Start of Supplied information

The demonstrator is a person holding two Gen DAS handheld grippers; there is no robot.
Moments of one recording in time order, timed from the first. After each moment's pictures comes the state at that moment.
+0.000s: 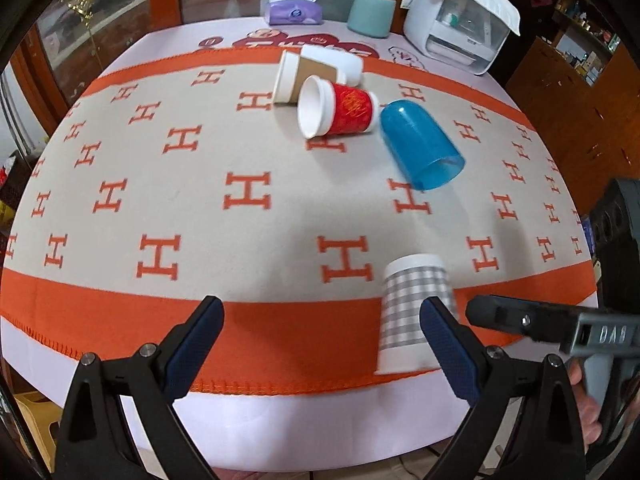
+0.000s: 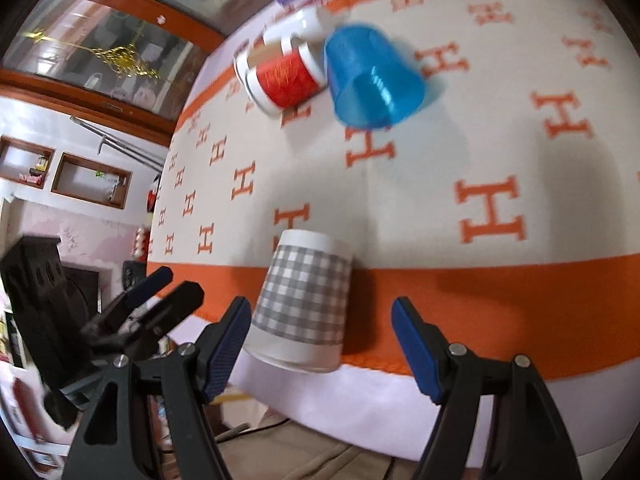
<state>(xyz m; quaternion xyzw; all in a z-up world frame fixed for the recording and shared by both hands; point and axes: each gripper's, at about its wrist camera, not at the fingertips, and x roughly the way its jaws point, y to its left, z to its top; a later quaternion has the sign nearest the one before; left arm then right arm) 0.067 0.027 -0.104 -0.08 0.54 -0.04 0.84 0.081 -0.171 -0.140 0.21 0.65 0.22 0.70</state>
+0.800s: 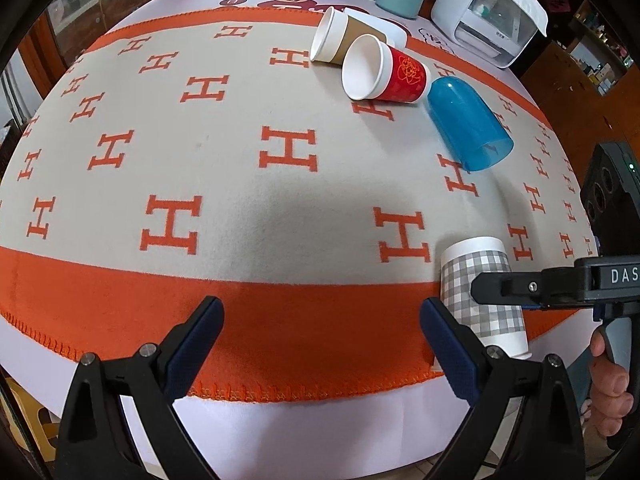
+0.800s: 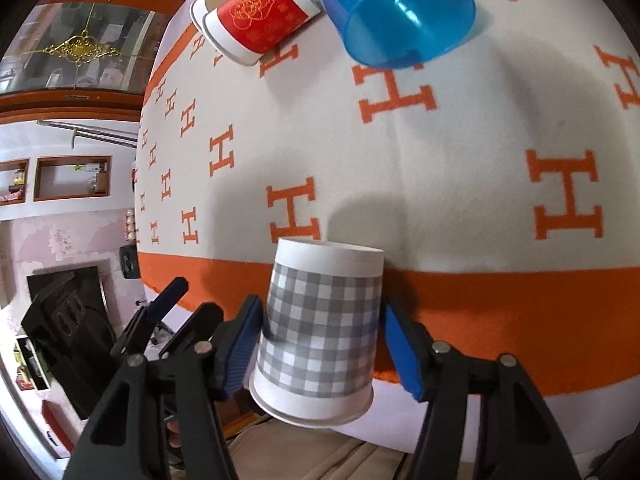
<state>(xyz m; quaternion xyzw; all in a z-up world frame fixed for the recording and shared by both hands) 0.071 0.065 -0.152 -0.10 0.57 -0.03 0.81 0.106 -0.135 -0.174 0.22 0.72 0.20 0.63</state>
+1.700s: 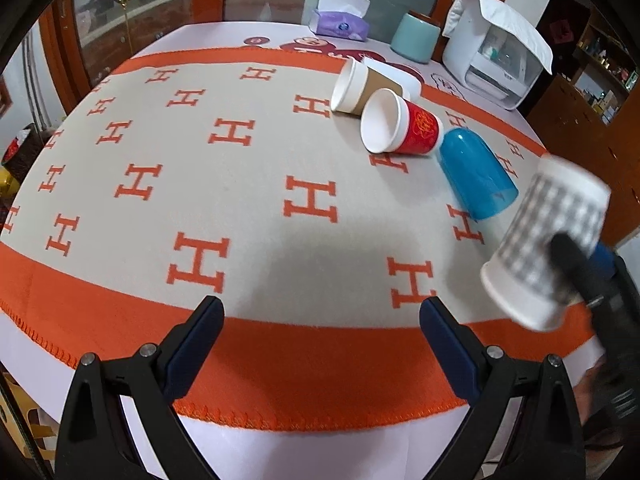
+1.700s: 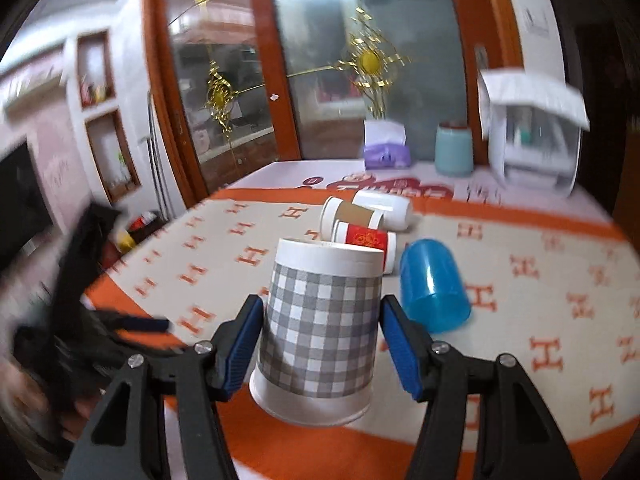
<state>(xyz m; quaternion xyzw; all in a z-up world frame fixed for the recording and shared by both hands) 0.068 0.077 -0.137 -0.11 0.50 0.00 0.86 0.041 -0.103 -0.086 -0.04 0.30 0.24 0.92</state>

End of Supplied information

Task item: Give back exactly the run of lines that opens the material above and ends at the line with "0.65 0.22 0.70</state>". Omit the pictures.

Exercise output:
The demonstrator is a person holding two Gen DAS handheld grippers; there is no robot.
Moments of one recording in time order, timed from the first. After each moment's pictures comes the state at that moment.
+0.000s: 
+0.000s: 
<state>(xyz m; quaternion xyzw; all in a z-up world frame fixed for the recording and shared by both hands; point and axes: each gripper's, at about its wrist camera, not at the fingertips, and x roughly the way its jaws point, y to its left, z to its top; a later quaternion has the sign nearest the one before; left arm then right arm) 0.067 0.027 -0.104 -0.08 0.54 -0.04 0.84 0.081 -0.171 -0.140 0.21 0.65 0.22 0.70</state>

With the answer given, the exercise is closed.